Review of ASAs in the Administrative Appeals Tribunal is
unavailable for non-citizens who are not the holder of a valid permanent,
special category or special purpose visa. In 1977, the Hope Royal Commission on
Intelligence and Security specifically considered and recommended against
extending review rights to non-Australian, non-resident visa applicants who
receive prejudicial security assessments.
Whether steps have been put in place and what they are to
ensure that the circumstances that were the subject of consideration by the HRC
[UN Human Rights Committee] will not arise again.

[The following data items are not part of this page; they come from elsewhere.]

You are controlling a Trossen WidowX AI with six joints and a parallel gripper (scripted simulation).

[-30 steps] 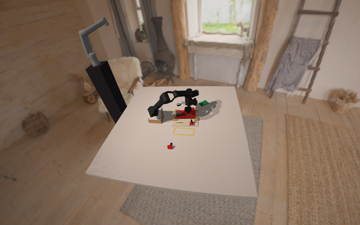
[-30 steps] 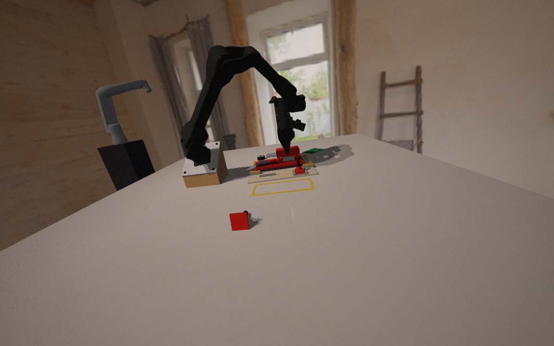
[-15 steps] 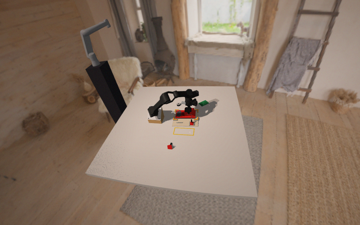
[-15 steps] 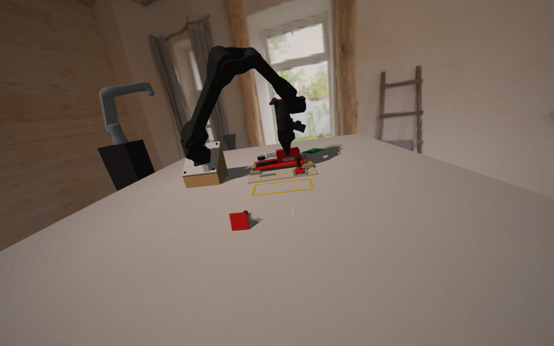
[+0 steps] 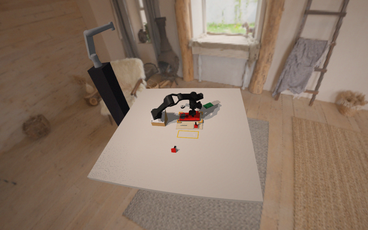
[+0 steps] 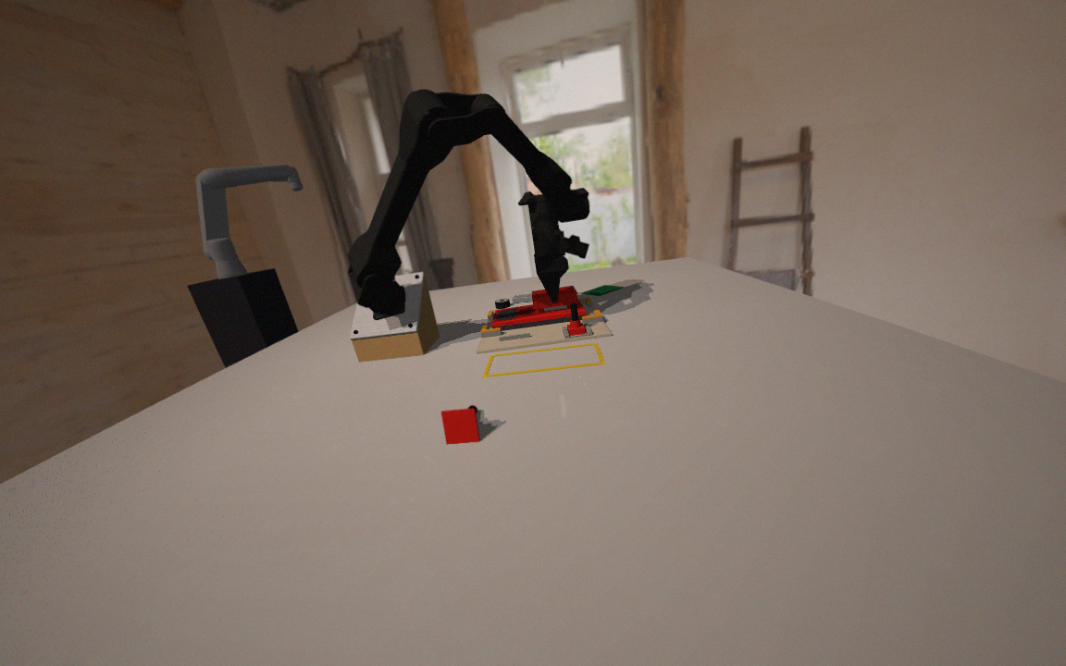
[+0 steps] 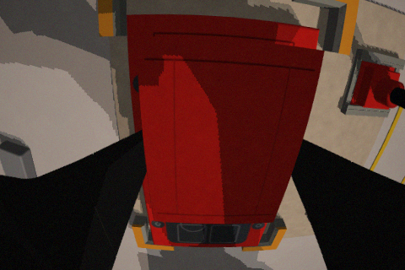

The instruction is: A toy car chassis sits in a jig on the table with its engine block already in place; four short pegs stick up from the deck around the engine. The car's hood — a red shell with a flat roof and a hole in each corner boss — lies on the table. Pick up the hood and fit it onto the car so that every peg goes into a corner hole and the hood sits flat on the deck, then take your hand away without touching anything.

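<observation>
The jig is 30 mm behind my gripper tip, 30 mm to the right of it and 30 mm below it. The rest, counted from my gripper tip: red hood (10 mm above); green patch (150 mm ahead, 190 mm to the left, 40 mm below).
</observation>
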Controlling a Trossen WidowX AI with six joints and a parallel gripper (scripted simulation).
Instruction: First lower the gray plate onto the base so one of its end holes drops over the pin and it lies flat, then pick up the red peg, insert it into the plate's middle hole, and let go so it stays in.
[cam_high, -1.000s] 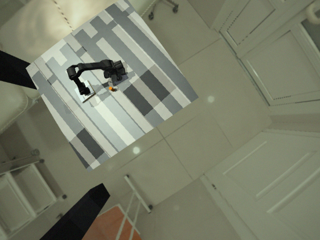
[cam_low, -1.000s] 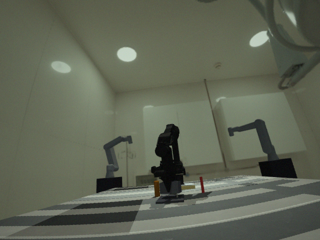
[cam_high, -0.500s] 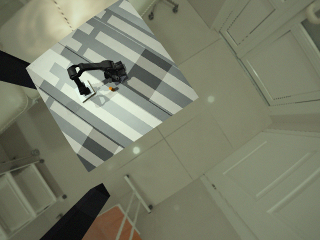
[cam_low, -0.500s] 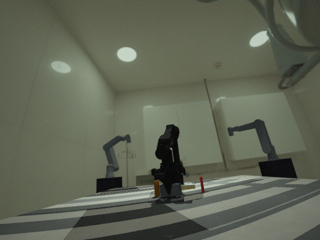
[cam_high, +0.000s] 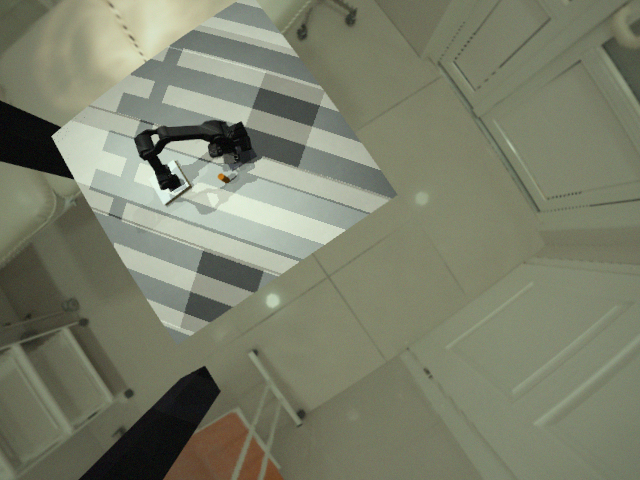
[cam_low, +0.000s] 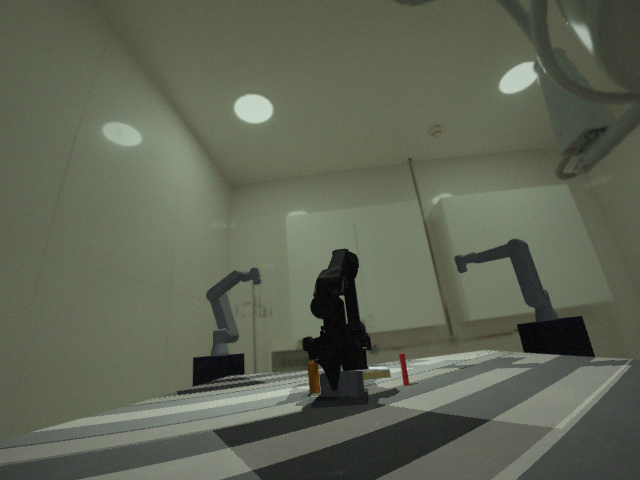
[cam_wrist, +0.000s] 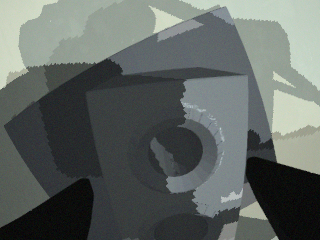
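Now: the gray plate 20 mm above my gripper tip. Also, from my gripper tip: base (10 mm ahead, 10 mm to the left, 20 mm below); orange cylinder (100 mm behind, 90 mm to the right, 20 mm above); red peg (100 mm behind, 160 mm to the left, 20 mm above).
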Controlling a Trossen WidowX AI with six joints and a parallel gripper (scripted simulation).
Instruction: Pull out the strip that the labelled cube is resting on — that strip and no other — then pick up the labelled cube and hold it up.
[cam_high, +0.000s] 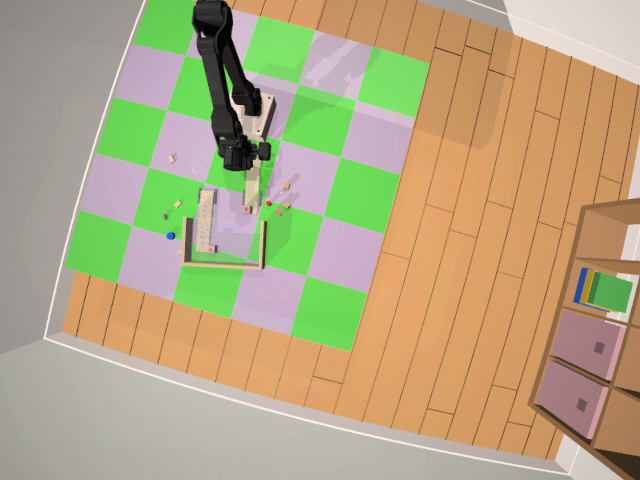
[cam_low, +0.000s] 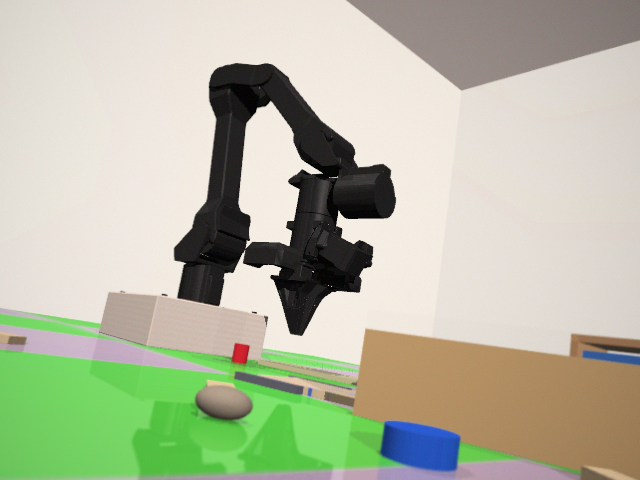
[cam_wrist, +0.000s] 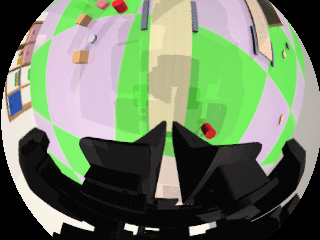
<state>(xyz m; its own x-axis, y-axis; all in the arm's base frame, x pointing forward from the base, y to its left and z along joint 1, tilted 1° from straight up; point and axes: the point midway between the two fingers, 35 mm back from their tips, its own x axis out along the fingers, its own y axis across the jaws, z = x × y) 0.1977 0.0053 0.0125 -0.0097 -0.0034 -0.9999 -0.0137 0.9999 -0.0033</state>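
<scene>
My gripper tip is now 9 cm short of the beige strip and 4 cm above it. Round my gripper tip: grey stone 36 cm to the right, 26 cm ahead, 4 cm below; then blue disc 34 cm ahead, 32 cm to the right, 4 cm below; then pink block 20 cm ahead, 12 cm to the left, 4 cm below.
</scene>
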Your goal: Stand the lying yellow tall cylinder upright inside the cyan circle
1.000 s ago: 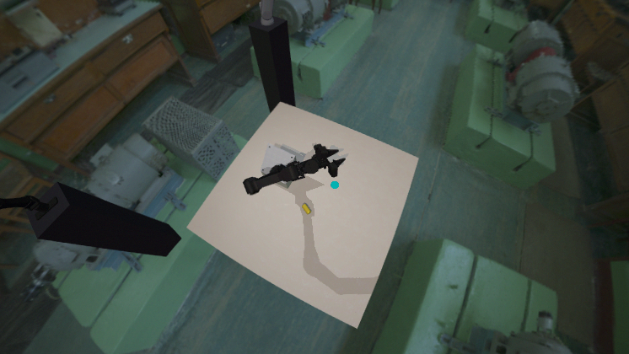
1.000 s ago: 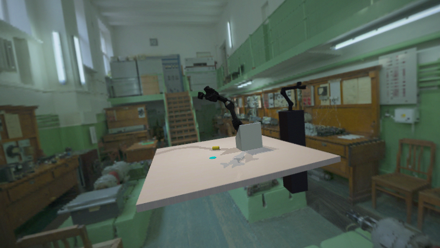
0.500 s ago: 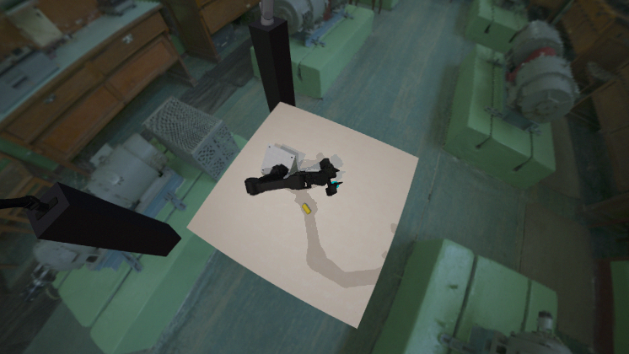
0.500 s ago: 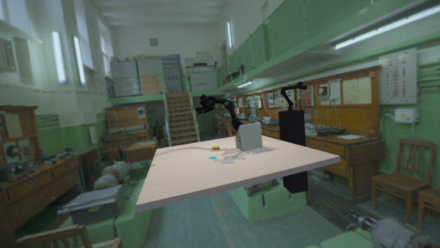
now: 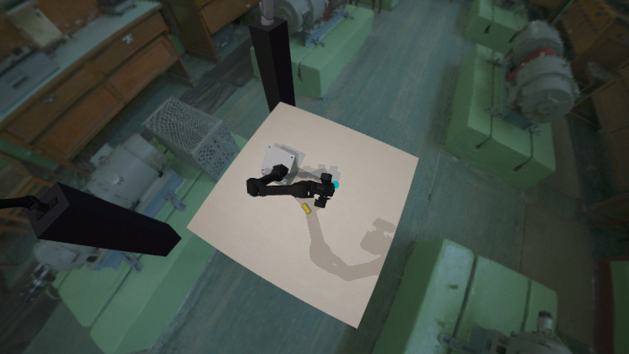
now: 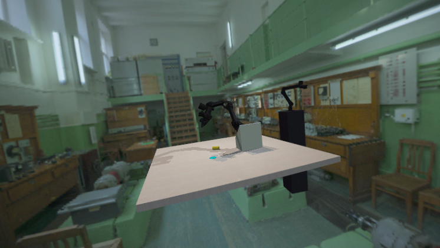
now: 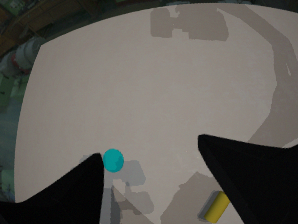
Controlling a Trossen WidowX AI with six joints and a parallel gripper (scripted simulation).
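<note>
My gripper tip is now 240 mm above the yellow tall cylinder, 110 mm to the left of it and 110 mm past it. The rest, counted from my gripper tip: cyan circle (260 mm below, 160 mm to the left, 50 mm behind).
</note>
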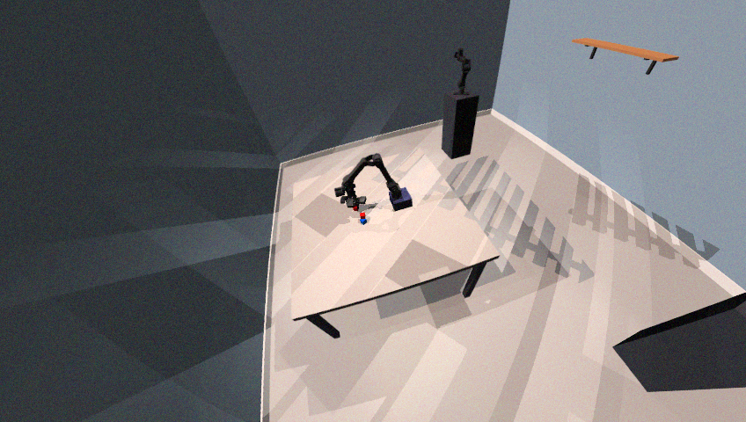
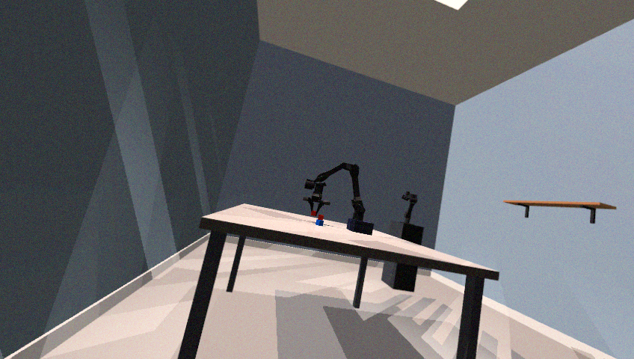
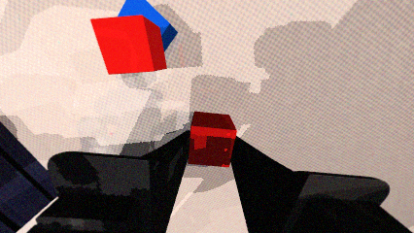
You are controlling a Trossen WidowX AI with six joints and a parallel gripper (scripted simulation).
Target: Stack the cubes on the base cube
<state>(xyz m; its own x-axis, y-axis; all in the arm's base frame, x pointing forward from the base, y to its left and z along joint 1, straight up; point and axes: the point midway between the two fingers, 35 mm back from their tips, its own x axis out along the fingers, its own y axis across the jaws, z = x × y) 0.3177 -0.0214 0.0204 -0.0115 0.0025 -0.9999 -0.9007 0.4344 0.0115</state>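
Right now my gripper tip is 30 mm past the blue cube, 100 mm to the right of it and 50 mm above it.
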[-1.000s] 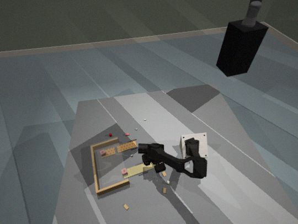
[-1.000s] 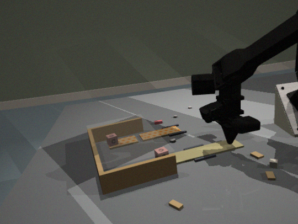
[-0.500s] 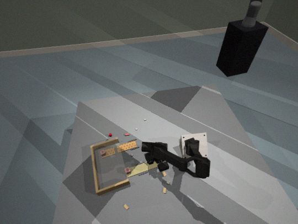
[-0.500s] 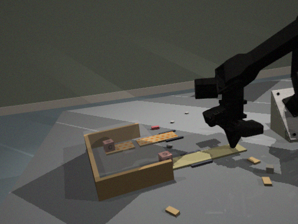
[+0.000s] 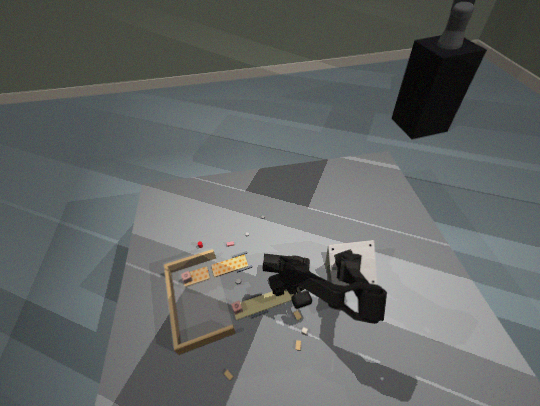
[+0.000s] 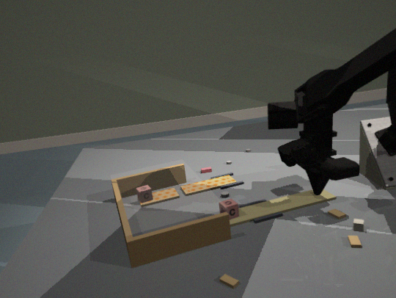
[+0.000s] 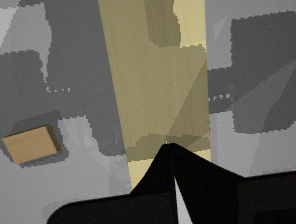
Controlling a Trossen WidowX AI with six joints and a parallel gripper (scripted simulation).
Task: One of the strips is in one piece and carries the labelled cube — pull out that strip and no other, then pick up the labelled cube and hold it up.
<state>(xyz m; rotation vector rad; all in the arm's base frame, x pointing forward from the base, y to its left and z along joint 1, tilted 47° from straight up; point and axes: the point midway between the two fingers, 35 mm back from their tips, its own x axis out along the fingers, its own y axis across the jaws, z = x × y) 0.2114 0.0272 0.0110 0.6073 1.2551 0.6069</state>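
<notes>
Right now the grey disc is 190 mm ahead of my gripper tip and 100 mm to the right of it. From my gripper tip the other things lie so: white cube 140 mm to the left; pink block 190 mm ahead, 270 mm to the right.
</notes>
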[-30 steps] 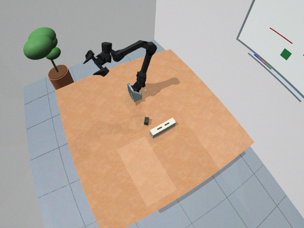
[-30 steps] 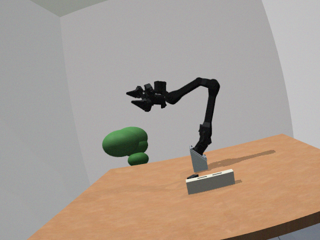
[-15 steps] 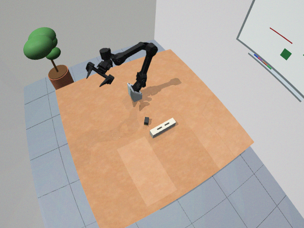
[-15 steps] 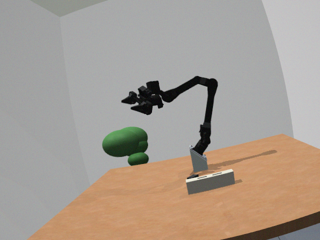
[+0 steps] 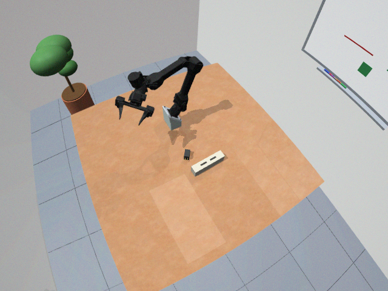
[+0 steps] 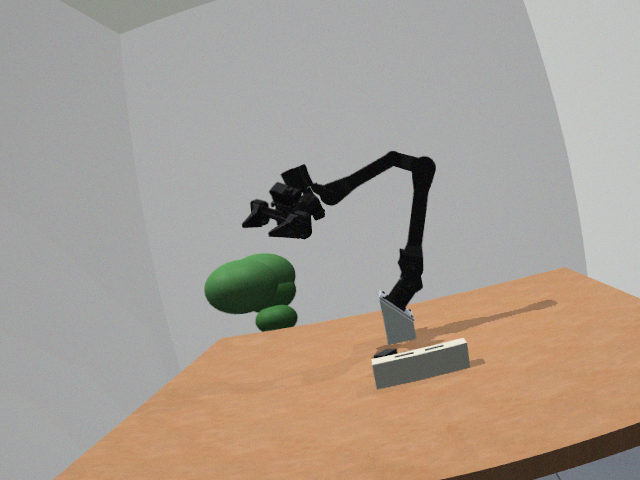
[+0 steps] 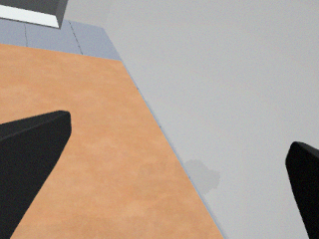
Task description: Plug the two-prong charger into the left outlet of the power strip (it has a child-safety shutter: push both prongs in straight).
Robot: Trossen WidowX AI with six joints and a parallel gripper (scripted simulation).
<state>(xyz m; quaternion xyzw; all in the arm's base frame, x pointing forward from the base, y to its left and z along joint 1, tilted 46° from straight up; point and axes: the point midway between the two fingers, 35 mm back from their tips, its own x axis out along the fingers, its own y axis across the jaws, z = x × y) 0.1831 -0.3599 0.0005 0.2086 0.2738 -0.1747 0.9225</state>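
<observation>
Now: gripper tip 90 mm short of the dark charger, 250 mm to the right of it and 340 mm above it.
</observation>
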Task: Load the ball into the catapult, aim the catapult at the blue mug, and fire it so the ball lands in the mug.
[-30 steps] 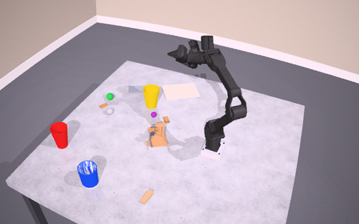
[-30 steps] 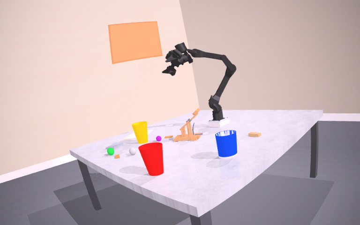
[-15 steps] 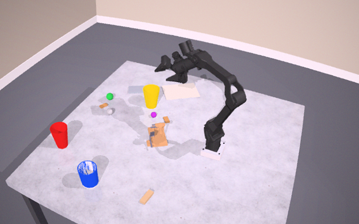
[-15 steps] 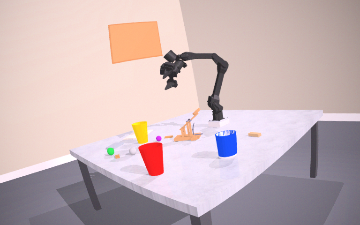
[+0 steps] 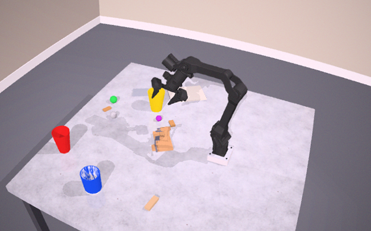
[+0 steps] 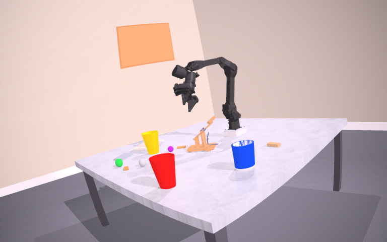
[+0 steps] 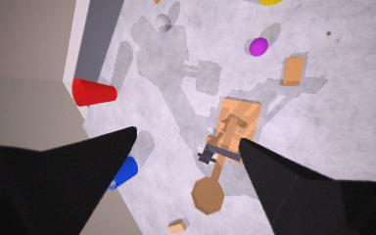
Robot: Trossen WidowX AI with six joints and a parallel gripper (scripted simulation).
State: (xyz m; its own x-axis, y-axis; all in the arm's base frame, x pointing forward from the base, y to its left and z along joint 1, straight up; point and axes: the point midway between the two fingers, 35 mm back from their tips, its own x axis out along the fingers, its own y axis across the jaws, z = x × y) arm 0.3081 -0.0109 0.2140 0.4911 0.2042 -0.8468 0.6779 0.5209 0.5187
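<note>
The wooden catapult is 150 mm below my gripper tip, 70 mm to the left of it and 40 mm behind it. From my gripper tip the other things lie so: grey ball (300 mm ahead, 200 mm below, 20 mm to the right); purple ball (210 mm below, 120 mm to the right, 70 mm ahead); yellow cup (200 mm to the right, 190 mm below, 130 mm ahead).
</note>
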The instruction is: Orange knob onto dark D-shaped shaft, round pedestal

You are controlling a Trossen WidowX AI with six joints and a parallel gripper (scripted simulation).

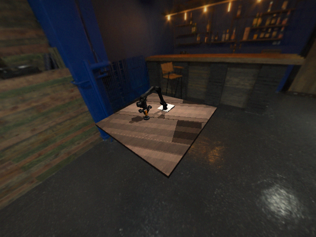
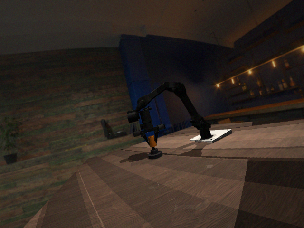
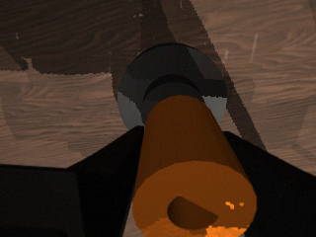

The Attorney-General is the Minister responsible for responding
to adverse views of the United Nations Human Rights Committee (HRC). However, I
am advised that the Government is currently considering its response to the UN
HRC's views in this matter. While the views of the UN HRC are not binding as a
matter of law, they are considered in good faith by the Government, and taken
into account in the interpretation of Australia's obligations under the ICCPR.
The Government has notified the UN HRC that it will respond as soon as possible
to the Committee's views. It is the general practice of the Government not to
publicly comment in detail while considering such views.[3]
Committee response
2.6
The committee thanks the minister for his response.[4]
2.7
However, while the committee acknowledges that security assessments are
an important part of ensuring the safety of Australians, and that ASIO advice
that an individual is a risk to security should be afforded appropriate weight
when considering an individual's suitability for a visa, the committee does not
consider that indefinite detention must automatically follow, or is the only legitimate
option, for genuine refugees the subject of an adverse security assessment (ASA).
2.8
The committee notes that, while the minister's response re-emphasises
the importance of the policy that individuals subject to an ASA be detained in
immigration detention, the response provides no assessment of whether, in the
minister's view, the non-availability of statutory individual review rights for
individuals subject to indefinite detention is compatible with the prohibition
against arbitrary detention.
2.9
Noting the findings of the UN Human Rights Committee (HRC),[5]
which found that the continued detention of 46 refugees subject to adverse ASIO
security assessments was arbitrary, and amounted to cruel, inhuman or degrading
treatment,[6]
the committee acknowledges the minister's advice that 'it is the general
practice of the Government not to publicly comment in detail while considering
such views'.[7]
While the committee notes that Australia's response to the HRC's communication is
overdue (having been due within 180 days of their publication on 26 July 2013),
the committee will consider that response, and any substantive steps that may
be proposed, with reference to the committee's concerns outlined in relation to
Schedule 3 of the bill.
2.10
The committee welcomes the Government's confirmation of its commitment
to give due weight to the views of the HRC in good faith, which the committee
expects will be reflected in the Government providing strong justification and
detailed reasoning in the event that the HRC's interpretation of the ICCPR, or
specific recommendations, are rejected.
2.11
The committee intends to write to the Attorney-General to request a copy
of the Government’s response to the views of the UN Human Rights Committee in
this case once they have been submitted.
2.12
In light of the minister's advice and the views of the UN HRC, the
committee notes its concern that the amendments in Schedule 3 are likely to be inconsistent
with the ICCPR's prohibition on arbitrary detention and the prohibition on
cruel, inhuman or degrading treatment.